6. The positive electrode material according to claim 1, wherein the doping element in the doped lithium cobaltate comprises at least one of Al, Mg and Ti;

and/or doping elements Al, Mg and Ti as bulk phase;

and/or the doping amount of the doping element Al is 5000-8000 ppm;

and/or the doping amount of the doping element Mg is 1500-2500 ppm;

and/or the doping amount of the doping element Ti is 800-1500 ppm.

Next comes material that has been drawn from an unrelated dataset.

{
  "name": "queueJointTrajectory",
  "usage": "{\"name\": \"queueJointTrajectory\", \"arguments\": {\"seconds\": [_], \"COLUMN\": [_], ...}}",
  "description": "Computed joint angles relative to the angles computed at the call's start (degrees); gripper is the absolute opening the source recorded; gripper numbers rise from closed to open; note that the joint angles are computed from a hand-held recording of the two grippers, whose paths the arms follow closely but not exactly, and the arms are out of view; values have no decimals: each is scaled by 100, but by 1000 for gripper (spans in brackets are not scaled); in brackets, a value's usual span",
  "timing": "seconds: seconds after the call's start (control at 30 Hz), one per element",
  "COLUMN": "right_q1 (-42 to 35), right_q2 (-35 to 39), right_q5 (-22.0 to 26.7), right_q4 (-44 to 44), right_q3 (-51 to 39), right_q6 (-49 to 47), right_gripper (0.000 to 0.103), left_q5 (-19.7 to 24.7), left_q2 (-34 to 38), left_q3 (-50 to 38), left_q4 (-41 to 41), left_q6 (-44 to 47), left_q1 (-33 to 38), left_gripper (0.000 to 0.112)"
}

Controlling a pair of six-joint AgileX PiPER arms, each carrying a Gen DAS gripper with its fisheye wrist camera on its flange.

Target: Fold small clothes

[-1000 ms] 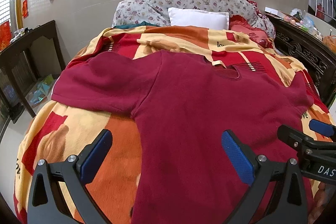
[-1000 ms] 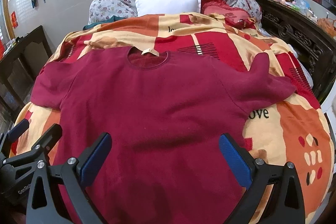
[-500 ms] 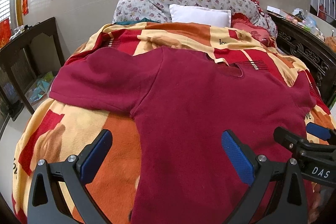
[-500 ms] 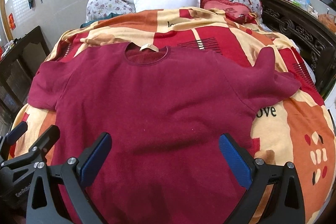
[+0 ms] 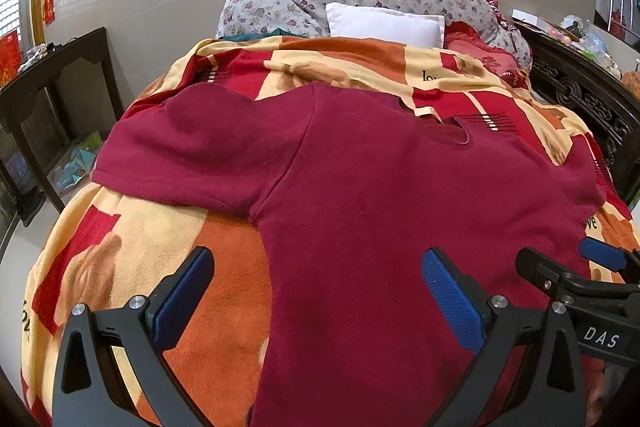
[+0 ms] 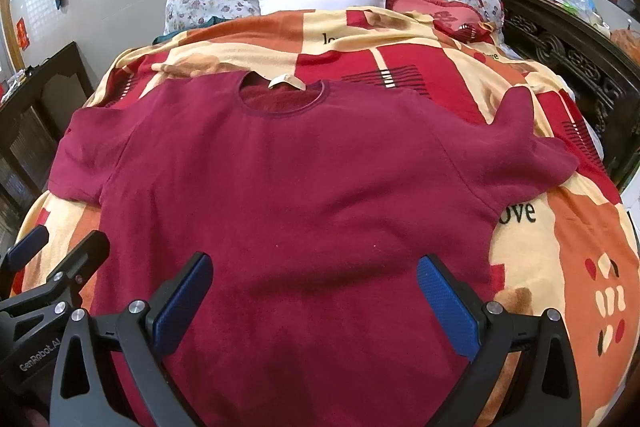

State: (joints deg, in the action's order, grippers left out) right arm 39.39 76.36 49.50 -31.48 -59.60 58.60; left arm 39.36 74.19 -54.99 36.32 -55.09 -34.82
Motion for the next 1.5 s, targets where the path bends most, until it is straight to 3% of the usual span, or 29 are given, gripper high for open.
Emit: {"name": "queueJointTrajectory", "arguments": {"seconds": [0.3, 0.43, 0.6, 0.77, 0.87, 0.93, 1.0, 1.1, 1.2, 1.27, 1.33, 1.4, 1.5], "right_q1": [-124, -241, -213, -413, -449, -498, -539, -561, -525, -485, -466, -457, -493], "right_q2": [135, 201, 297, 244, 229, 276, 346, 470, 570, 627, 660, 695, 701], "right_q5": [-157, -317, -528, -1115, -1308, -1388, -1453, -1489, -1473, -1457, -1461, -1443, -1466], "right_q4": [114, 300, 424, 1142, 1265, 1386, 1523, 1743, 1874, 1893, 1925, 1925, 2040], "right_q3": [5, -9, -21, 90, 140, 142, 135, 95, 28, -26, -46, -63, -46], "right_q6": [-116, -296, -480, -1011, -1027, -1122, -1247, -1493, -1665, -1712, -1766, -1774, -1851], "right_gripper": [103, 103, 103, 103, 103, 103, 103, 103, 103, 103, 103, 103, 103], "left_q5": [-159, -392, -526, -254, -46, 185, 448, 550, 746, 909, 853, 348, -574], "left_q2": [12, -95, -45, 1055, 1783, 2348, 2933, 3505, 4109, 4420, 4433, 4059, 3009], "left_q3": [35, 25, -139, -1235, -1896, -2326, -2750, -3194, -3924, -4255, -4247, -3898, -2953], "left_q4": [-385, -1950, -2825, -4371, -5096, -6102, -6775, -7107, -6855, -7090, -7359, -7087, -7073], "left_q6": [486, 2005, 3285, 4799, 5087, 5563, 5630, 5635, 5453, 5611, 5781, 5648, 5929], "left_q1": [410, 1518, 3119, 5039, 5851, 6410, 6776, 6948, 6846, 6849, 6862, 6758, 6566], "left_gripper": [103, 103, 103, 103, 92, 89, 88, 86, 75, 59, 29, 9, 9]}}
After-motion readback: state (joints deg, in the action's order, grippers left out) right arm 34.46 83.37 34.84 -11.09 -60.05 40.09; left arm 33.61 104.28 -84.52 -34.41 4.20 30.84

7. The positive electrode material as claimed in claim 1 or 6, wherein the doping element further comprises at least one of Nb and W;

and/or doping elements Nb and W on the surface layer;

and/or the doping amount of the doping element Nb is 200-500 ppm;

and/or the doping amount of the doping element W is 200-500 ppm.

8. A positive electrode sheet, characterized in that it comprises the positive electrode material according to any one of claims 1 to 7.

9. The positive electrode sheet according to claim 8, comprising a positive electrode collector and a positive electrode active material layer coated on at least one surface of the positive electrode collector, wherein the positive electrode active material layer comprises the positive electrode material according to any one of claims 1 to 7.

10. A battery comprising the positive electrode material of any one of claims 1 to 7 or the positive electrode sheet of claim 8 or 9.